A Red-violaceous Papular Lesion in a Young Girl: A Quiz
Francesco Lacarrubba, Franco Dinotta, Anna Elisa Verzì, Maria Letizia Musumeci and Giuseppe Micali*
Departments of Dermatology, University of Catania, AOU Policlinico – Vittorio Emanuele, Catania, Italy. *E-mail: email@example.com
A 19-year-old girl presented with a 5-month history of an asymptomatic lesion on her right forearm. Physical examination showed a red-violaceous, papular lesion of 10 × 5 mm in size, surrounded by a yellowish area that gradually expanded peripherally (Fig. 1). The patient denied an history of previous trauma to the area. Dermoscopy revealed the presence of red roundish lagoon-like areas in the centre of the lesion and of a thin pigment network at the periphery (Fig. 2A). Surgical excision of the lesion and histological examination (Fig. 2B) were performed.
Fig. 1. Red-violaceous, papular lesion of 10×5 mm in size, surrounded by a yellowish area.
Fig. 2. Dermoscopy: red roundish lagoon-like areas in the centre of the lesion with a fine pigment network at the periphery (A). Histopathology: vascular proliferation in the superficial and mid dermis characterised by endothelial cells with hobnail appearance (arrow); a scattered haemosiderin deposition is present (B).
What is your diagnosis? See next page for answer.
A Red-violaceous Papular Lesion in a Young Girl: A Comment
Acta Derm Venereol
Diagnosis: Targetoid haemosiderotic haemangioma
Targetoid haemosiderotic haemangioma (THH), also known as hobnail haemangioma, first described by Santa Cruz & Aronberg in 1988 (1), is an unusual, benign vascular proliferation that arises most commonly on the trunk and limbs of young or middle-aged adults (2).
The pathogenesis of THH is still unknown. It has been suggested that THH may result from trauma of a pre-existing haemangioma (3, 4). Influences of sex steroid hormones have been proposed but immunohistochemical staining failed to demonstrate either oestrogen or progesterone receptors (5). A lymphatic origin has also been hypothesised and supported by lymphatic endothelial cell marker D2-40 positivity and general lack of CD34 staining (6, 7).

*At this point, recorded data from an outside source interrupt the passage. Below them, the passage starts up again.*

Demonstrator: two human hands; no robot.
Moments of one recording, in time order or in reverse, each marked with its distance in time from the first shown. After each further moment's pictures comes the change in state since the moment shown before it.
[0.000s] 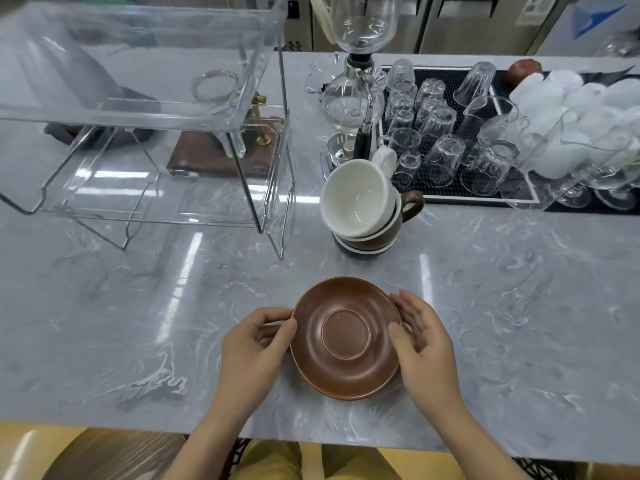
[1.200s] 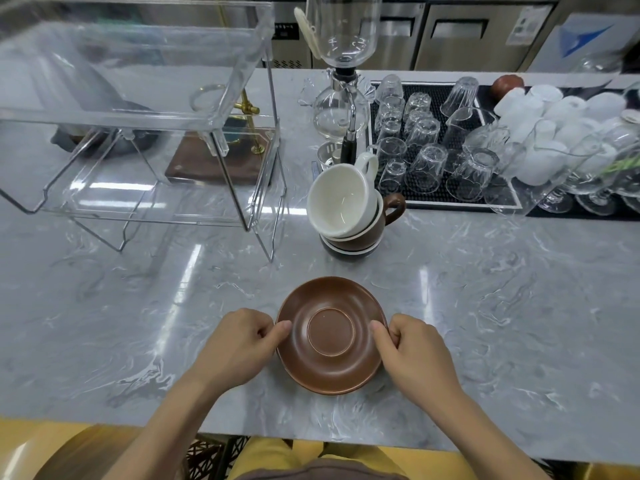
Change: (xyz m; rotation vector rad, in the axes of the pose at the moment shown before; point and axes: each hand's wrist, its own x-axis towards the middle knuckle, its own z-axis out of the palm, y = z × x) left_hand 0.031 -0.003 -0.013 0.715 -0.260 0.294; right_hand 0.010 -0.002 -0.021 -0.705 -0.088 -0.095
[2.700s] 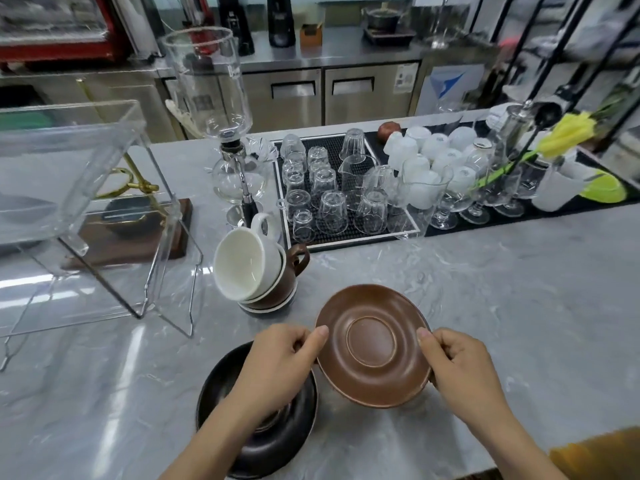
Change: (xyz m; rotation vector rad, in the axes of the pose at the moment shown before) left_hand 0.050 0.139 0.049 -0.240 -0.093 0.255; right_hand -0.008 0.080 -0.097 0.476 0.357 0.135
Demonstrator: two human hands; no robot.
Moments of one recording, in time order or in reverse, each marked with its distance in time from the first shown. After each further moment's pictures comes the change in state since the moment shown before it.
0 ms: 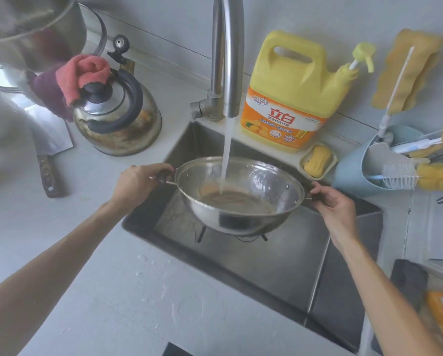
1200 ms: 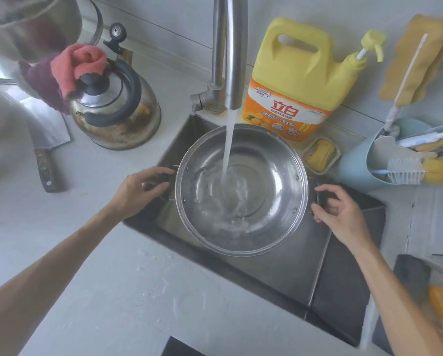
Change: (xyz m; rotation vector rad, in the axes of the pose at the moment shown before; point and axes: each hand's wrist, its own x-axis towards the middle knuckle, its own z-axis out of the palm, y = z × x) left_hand -0.028 -0.002 -0.004 -0.347 -0.158 0.054; right_hand -0.028 -0.023 -0.012 -0.270 -0.127 -0.008
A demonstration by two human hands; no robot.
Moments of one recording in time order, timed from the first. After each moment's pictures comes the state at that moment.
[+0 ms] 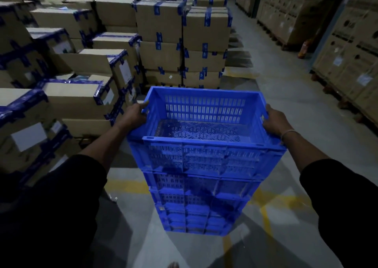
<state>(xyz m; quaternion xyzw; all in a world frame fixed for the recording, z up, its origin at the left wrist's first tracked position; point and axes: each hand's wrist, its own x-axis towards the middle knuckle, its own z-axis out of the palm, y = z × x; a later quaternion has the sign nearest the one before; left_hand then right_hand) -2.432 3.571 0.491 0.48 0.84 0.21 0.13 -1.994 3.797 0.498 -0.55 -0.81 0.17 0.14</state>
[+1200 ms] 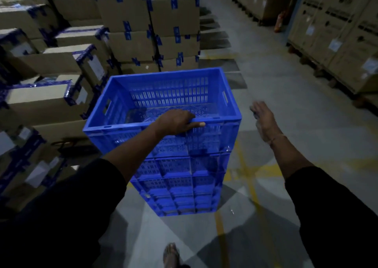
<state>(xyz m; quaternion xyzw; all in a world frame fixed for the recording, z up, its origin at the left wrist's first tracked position) -2.173 3.637 0.477 0.78 0.63 0.03 0.04 -1.876 3.763 0.426 -0.50 -0.47 0.58 0.44</state>
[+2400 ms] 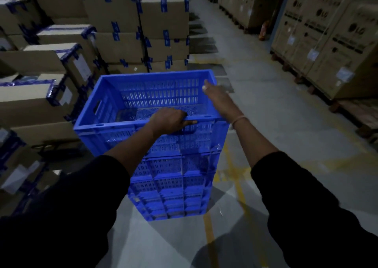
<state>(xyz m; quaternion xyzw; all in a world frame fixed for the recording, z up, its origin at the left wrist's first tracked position) -2.170 3.644 0.474 0.76 0.65 -0.03 -0.08 -1.976 3.752 0.484 -0.41 -0.80 0.34 0.26</state>
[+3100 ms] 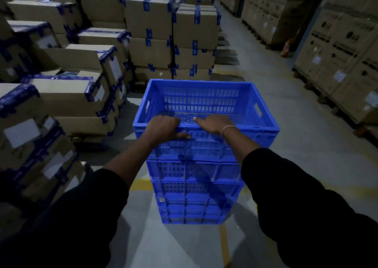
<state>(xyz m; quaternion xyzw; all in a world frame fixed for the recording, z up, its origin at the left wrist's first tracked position) -2.328 3.537 0.469 0.70 0.70 0.02 -0.14 -2.139 3.648 0.495 -0.46 -0.88 0.10 -0.08</state>
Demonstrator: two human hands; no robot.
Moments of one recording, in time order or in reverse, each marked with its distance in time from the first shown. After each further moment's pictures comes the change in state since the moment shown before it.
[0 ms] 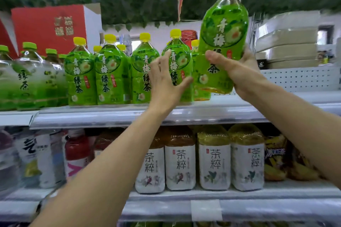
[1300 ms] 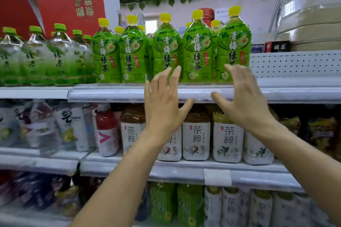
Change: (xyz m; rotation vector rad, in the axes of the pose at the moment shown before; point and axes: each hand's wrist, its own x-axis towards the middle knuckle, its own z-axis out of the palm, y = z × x) left_hand -0.100 -0.021 -0.050 0.499 0.018 0.144; right_hand -0.100 0.035 0.016 -1.092 -0.112 -0.254
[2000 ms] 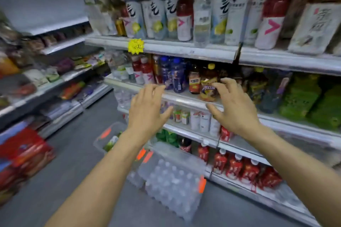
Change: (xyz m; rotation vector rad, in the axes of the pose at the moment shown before) left_hand -0.353 -0.350 -0.312 0.336 -0.589 -0.387; right_hand -0.273 -0.398 0.210 0.149 -0.586 -0.171
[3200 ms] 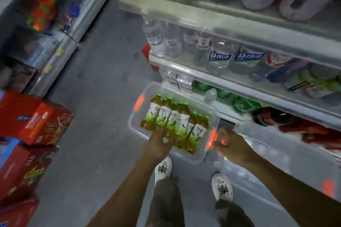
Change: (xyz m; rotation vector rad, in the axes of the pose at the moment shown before) left_hand 0.001 -0.534 0.381 -0.565 -0.972 -0.856; right_hand 0.140 -0.222 0.596 0.444 -1.029 0.755
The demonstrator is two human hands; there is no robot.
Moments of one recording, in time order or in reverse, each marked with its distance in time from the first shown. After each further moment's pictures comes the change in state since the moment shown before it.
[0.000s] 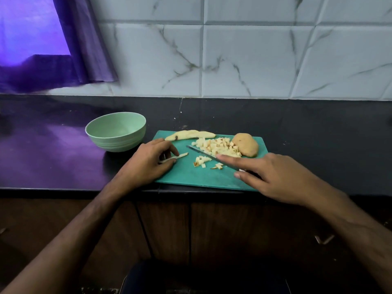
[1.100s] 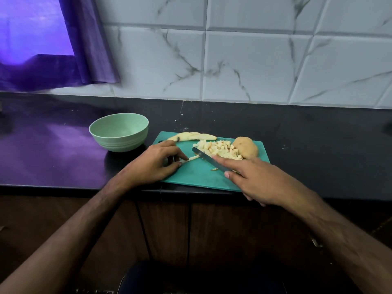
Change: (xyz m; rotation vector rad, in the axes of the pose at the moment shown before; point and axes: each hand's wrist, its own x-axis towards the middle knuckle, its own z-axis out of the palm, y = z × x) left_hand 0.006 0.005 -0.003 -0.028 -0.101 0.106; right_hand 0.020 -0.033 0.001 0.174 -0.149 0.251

Clinically, THH appears as a solitary, red, purple, and/or brown papule or macule with a peripheral brown or ecchymotic ring, giving a targetoid appearance that can expand or subsequently disappear (8, 9). However, the classic halo may not be present (10).
Histologically, THH is mainly characterised by dermal vascular proliferation. In the superficial and mid-dermis, a single layer of endothelial cells (positive for CD31), with hobnail appearance (scanty cytoplasm and rounded nuclei protruding into the lumen), lines the ectatic and dilated vascular lumens; in the deeper dermis, the vascular spaces are narrower and angulated and often appear to dissect through collagen bundles. Moreover, a scattered haemosiderin deposition may be seen in the dermis (7, 8, 10, 11).
Upon dermoscopy analysis, THH is characterised by the presence of red round to oval structures (lagoon-like areas) in the centre of the lesion that correspond to the ectatic thin walled-vessels in the papillary dermis and of a peripheral pigment network corresponding to the deposition of haemosiderin (2, 8, 12, 13).
In uncomplicated cases, the diagnosis of THH is clinical. However, when clinical presentation is not typical, dermoscopy may aid in the differential diagnosis with other similar lesions, such as melanocytic naevi, melanoma, dermatofibroma, Kaposi’s sarcoma, haemangioma, insect bite reaction and fibrous histiocytoma, which however show different dermoscopic features.